EXERCISE:
Check every line of the material below for the string "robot", and return the ones that have it.
_ _ _ _ _
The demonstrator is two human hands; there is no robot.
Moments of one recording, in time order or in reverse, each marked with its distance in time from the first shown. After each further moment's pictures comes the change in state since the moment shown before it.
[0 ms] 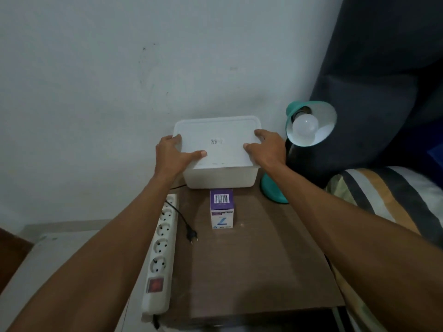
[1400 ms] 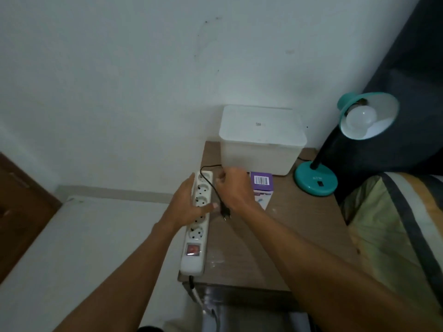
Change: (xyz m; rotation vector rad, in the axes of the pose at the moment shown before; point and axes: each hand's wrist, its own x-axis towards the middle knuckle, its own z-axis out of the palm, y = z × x) left_hand -0.139 -0.151 -0.036 -0.042 -0.282 -0.016; right_hand -0.158 -0.051 0.143 -0.327 -0.304 -0.166
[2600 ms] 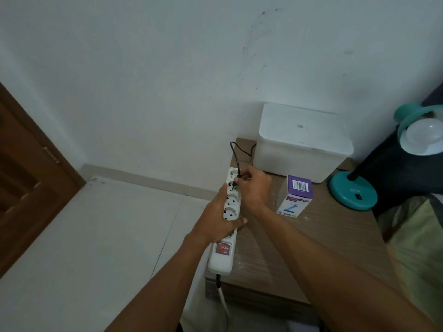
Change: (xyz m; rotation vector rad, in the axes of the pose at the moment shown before) left_hand -0.027 -0.027 0.024 -0.250 -0.104 -0.039; right_hand 0.019 -0.002 0.066 0.378 0.145 0.002
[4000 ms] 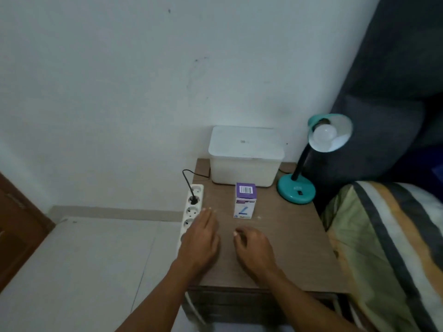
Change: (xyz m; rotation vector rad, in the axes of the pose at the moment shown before) left_hand -0.047 0.056 0.060 0.722 0.104 0.227; right_hand -0.119 0.097 -0.111 -0.341 -0.123 -0.040
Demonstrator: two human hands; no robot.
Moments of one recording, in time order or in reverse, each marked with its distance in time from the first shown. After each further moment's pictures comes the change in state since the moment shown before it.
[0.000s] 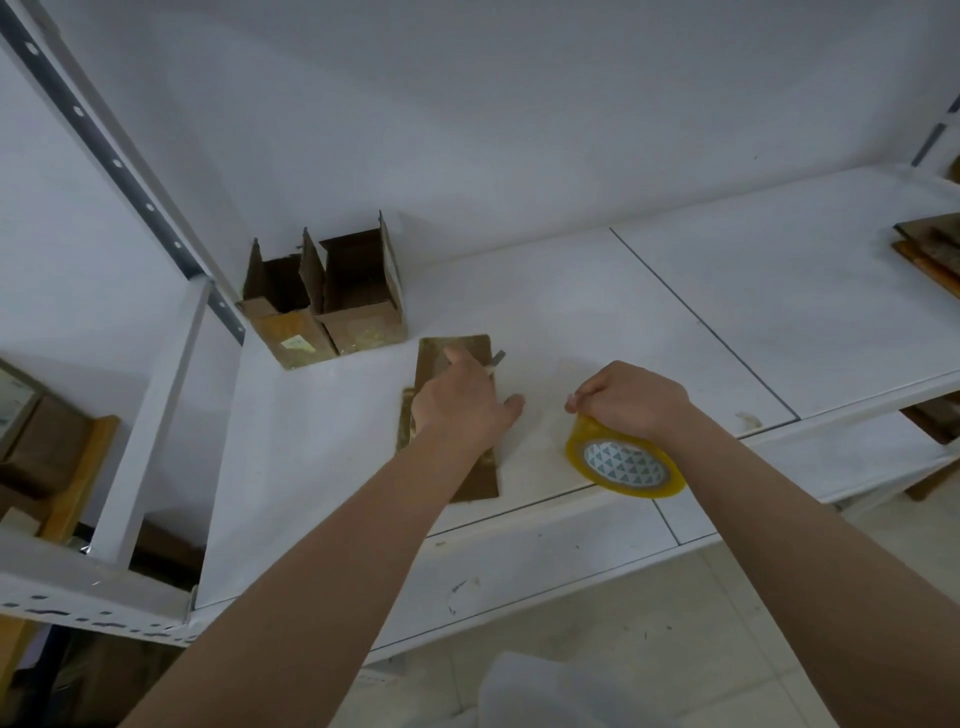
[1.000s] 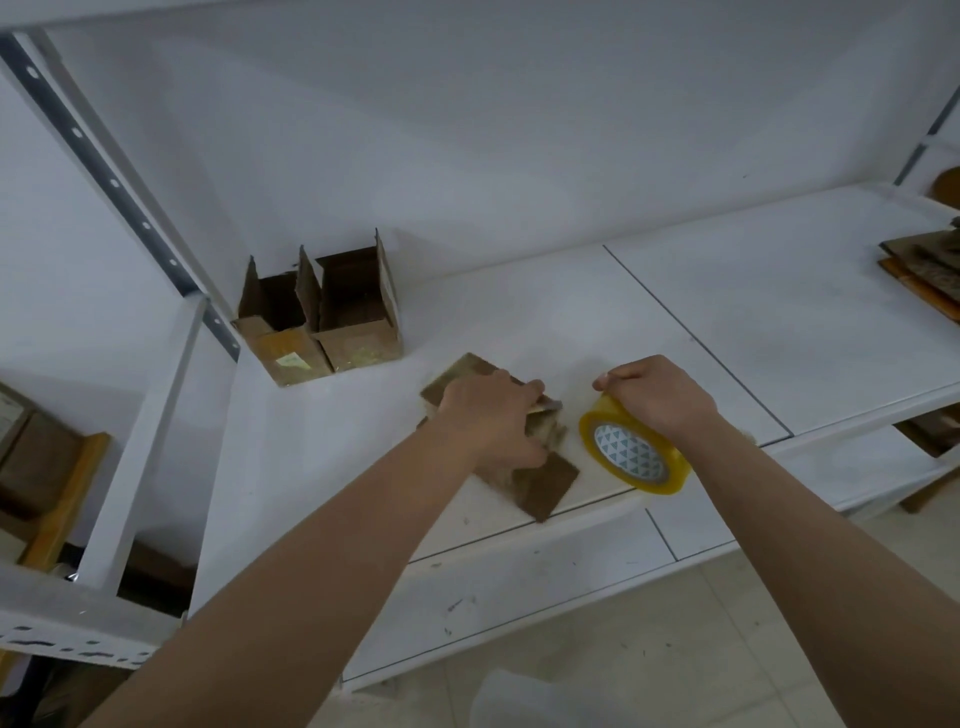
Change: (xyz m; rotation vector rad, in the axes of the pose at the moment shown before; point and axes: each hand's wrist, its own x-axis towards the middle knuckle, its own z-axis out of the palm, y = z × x) left_hand 0.011 0.018 -0.017 0.344 -0.215 0.578; right_hand 0.005 0.017 -0.017 0.264 0.179 0.087
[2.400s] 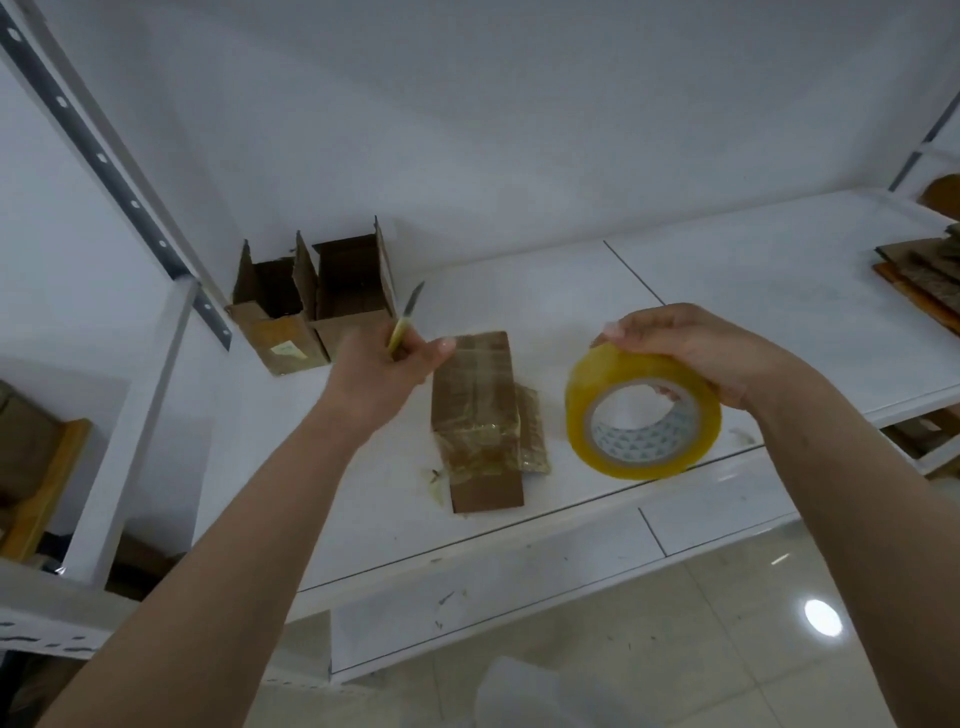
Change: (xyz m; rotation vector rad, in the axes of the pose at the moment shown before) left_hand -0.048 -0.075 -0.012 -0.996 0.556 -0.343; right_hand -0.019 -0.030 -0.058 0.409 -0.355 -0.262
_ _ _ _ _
WRITTEN SOLUTION:
The demonstrator is two human hands; there is no robot.
Demonstrator: two human hands; no robot.

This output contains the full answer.